:: Source information ::
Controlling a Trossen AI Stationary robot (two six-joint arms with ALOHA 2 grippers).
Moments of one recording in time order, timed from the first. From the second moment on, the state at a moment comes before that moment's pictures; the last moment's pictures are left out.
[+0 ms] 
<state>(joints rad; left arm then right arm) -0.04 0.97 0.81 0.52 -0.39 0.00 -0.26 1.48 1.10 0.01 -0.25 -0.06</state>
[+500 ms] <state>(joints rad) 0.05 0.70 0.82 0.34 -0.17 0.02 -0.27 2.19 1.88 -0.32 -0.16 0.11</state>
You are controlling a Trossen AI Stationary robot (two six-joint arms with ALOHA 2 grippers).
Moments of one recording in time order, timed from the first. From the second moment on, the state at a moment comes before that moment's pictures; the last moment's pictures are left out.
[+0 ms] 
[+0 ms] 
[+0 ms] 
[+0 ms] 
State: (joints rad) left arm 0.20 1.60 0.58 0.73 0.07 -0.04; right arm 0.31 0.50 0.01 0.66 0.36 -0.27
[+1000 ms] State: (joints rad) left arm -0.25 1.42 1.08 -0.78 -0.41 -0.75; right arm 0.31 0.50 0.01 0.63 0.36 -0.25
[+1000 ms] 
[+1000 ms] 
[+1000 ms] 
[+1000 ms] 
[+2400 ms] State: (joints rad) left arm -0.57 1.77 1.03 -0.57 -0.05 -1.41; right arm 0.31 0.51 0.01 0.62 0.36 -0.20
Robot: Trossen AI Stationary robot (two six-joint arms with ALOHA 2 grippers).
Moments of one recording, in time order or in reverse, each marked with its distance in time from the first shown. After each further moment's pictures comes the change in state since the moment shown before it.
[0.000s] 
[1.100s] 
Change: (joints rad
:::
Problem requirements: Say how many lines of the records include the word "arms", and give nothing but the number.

Answer: 3